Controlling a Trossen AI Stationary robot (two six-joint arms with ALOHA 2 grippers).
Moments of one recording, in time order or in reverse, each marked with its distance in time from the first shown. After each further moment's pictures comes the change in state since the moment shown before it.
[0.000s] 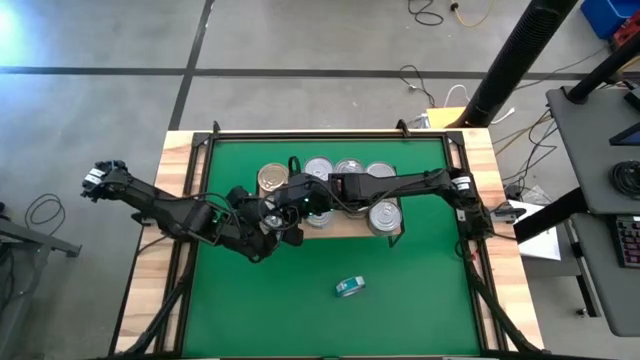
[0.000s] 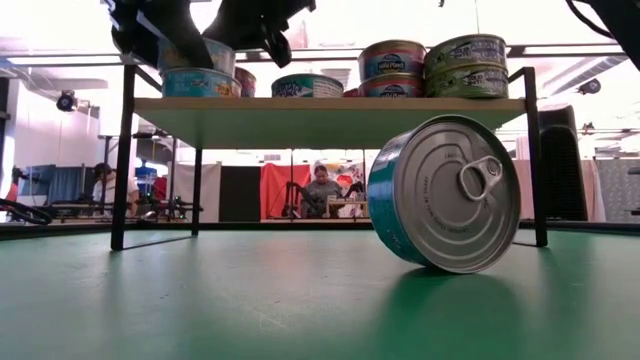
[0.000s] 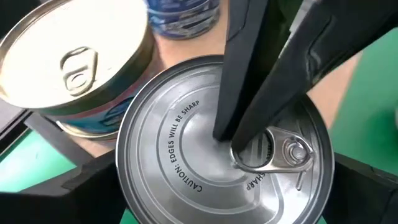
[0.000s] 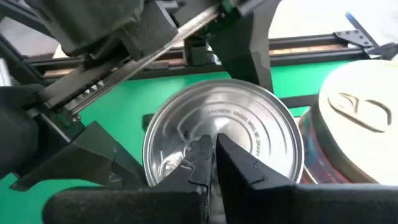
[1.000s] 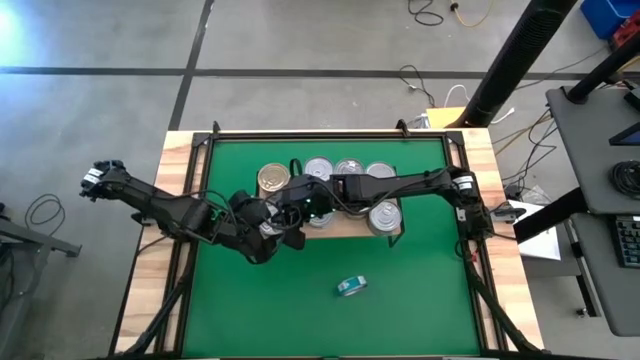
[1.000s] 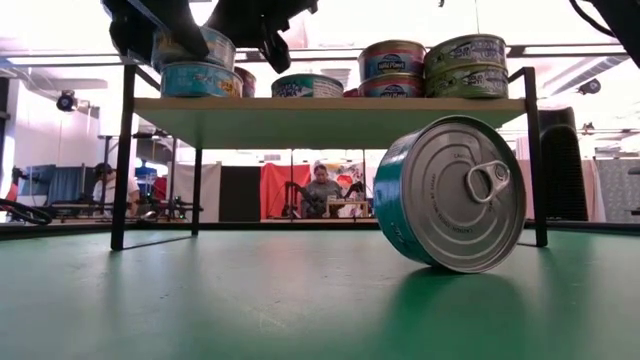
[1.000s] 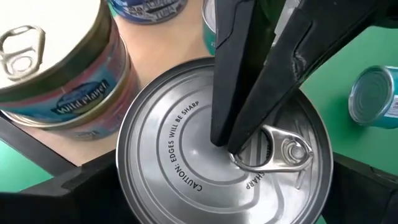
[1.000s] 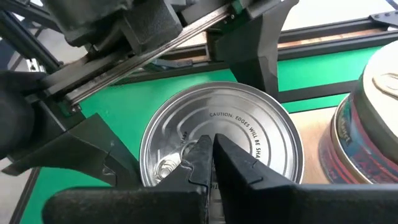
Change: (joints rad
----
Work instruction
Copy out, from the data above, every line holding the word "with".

Solution to the problem
Controlling a Trossen AI Stationary robot (two six-joint arms with ALOHA 2 grippers).
Moments of one recording, in time order or in reverse, each marked with its distance in time from the first shown. After each further moment's pictures comes the change in state since the moment shown before it.

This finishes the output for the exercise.